The slow erosion of local news in the world's democracies is not a story about media. It is a story about civic life. Local newspapers — whether daily, weekly, or, in the better cases, monthly — are the connective tissue of municipal politics, of school-board accountability, of the quiet, unglamorous coverage of zoning hearings and pension boards and small-claims courts. They are the places where the names of local officials become familiar, where the faces of community organisations are first photographed, where the long arcs of civic argument are first sketched.
When that infrastructure thins, the consequences are not abstract. Studies in three countries now confirm what local civic leaders have long argued: voter turnout falls, the cost of municipal borrowing rises, and the rate of corruption — a hard thing to measure but a real thing to live under — increases.

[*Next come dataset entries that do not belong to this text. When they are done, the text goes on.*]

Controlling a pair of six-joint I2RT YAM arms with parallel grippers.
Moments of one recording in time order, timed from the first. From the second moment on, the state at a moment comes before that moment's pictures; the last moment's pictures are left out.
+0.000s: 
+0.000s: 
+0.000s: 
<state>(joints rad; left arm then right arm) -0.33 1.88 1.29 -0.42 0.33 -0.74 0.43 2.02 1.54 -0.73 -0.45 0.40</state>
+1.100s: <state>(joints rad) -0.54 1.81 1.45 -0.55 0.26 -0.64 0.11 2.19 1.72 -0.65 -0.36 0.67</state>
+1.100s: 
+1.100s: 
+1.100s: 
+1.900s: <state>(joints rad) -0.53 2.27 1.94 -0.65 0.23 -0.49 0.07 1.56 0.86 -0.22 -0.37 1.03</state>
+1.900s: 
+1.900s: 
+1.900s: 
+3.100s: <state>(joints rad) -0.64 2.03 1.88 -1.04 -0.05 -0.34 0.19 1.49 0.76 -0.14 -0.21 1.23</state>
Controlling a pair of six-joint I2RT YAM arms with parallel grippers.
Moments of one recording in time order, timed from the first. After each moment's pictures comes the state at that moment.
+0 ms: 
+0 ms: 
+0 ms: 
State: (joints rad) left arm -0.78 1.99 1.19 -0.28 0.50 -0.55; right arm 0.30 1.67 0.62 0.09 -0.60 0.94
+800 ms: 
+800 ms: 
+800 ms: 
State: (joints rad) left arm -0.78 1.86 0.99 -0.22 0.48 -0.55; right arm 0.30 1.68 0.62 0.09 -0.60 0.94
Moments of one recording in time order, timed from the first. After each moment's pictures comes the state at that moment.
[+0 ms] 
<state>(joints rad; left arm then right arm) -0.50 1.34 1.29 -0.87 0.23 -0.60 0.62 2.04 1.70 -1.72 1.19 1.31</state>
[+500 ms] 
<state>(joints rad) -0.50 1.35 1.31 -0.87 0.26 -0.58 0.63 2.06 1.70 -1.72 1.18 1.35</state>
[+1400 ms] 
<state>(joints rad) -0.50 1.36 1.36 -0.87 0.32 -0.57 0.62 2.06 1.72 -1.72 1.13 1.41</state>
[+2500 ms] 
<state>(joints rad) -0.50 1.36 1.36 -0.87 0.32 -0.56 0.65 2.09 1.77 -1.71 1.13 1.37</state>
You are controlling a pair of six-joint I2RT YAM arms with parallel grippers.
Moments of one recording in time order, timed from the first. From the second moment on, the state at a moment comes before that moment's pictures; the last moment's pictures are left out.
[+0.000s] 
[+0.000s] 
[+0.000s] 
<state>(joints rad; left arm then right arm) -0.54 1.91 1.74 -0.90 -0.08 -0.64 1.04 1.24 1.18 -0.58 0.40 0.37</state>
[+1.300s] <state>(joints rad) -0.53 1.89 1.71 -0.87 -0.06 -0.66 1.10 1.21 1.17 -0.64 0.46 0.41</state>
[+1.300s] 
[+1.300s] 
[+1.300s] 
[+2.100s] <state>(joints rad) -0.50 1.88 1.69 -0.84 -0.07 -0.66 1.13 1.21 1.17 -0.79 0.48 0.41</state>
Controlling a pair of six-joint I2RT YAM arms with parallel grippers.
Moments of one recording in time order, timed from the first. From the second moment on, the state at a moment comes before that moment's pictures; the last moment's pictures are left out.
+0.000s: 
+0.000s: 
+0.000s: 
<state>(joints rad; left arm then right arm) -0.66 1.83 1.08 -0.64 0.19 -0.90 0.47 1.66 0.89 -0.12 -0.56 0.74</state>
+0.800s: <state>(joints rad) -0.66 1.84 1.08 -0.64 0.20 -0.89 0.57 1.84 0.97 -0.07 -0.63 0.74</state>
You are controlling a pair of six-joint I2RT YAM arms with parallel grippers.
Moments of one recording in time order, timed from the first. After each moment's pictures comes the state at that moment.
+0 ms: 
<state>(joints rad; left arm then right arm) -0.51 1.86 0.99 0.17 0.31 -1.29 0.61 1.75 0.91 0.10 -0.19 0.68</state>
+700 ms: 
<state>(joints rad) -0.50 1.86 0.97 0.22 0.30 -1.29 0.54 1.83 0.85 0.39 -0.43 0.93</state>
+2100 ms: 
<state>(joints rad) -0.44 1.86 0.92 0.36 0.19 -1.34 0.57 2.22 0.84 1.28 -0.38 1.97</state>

The remedies, regrettably, are partial and imperfect. Public funding mechanisms in several European countries have helped to preserve some titles. Philanthropic models have, in a small number of American cities, produced encouraging experiments. Digital subscription strategies, which have rescued the largest national newspapers, are profoundly difficult to scale to a circulation area of 30,000 people.
Yet the absence of a perfect solution is not an argument for inaction. A serious public conversation about how to preserve a free, plural, locally rooted press is overdue. It is also a conversation that the surviving press itself must lead — not least because almost no one else has the reach, the platform, or the institutional memory to do so.
We can, and should, debate the right policy mix. We should not debate the stakes.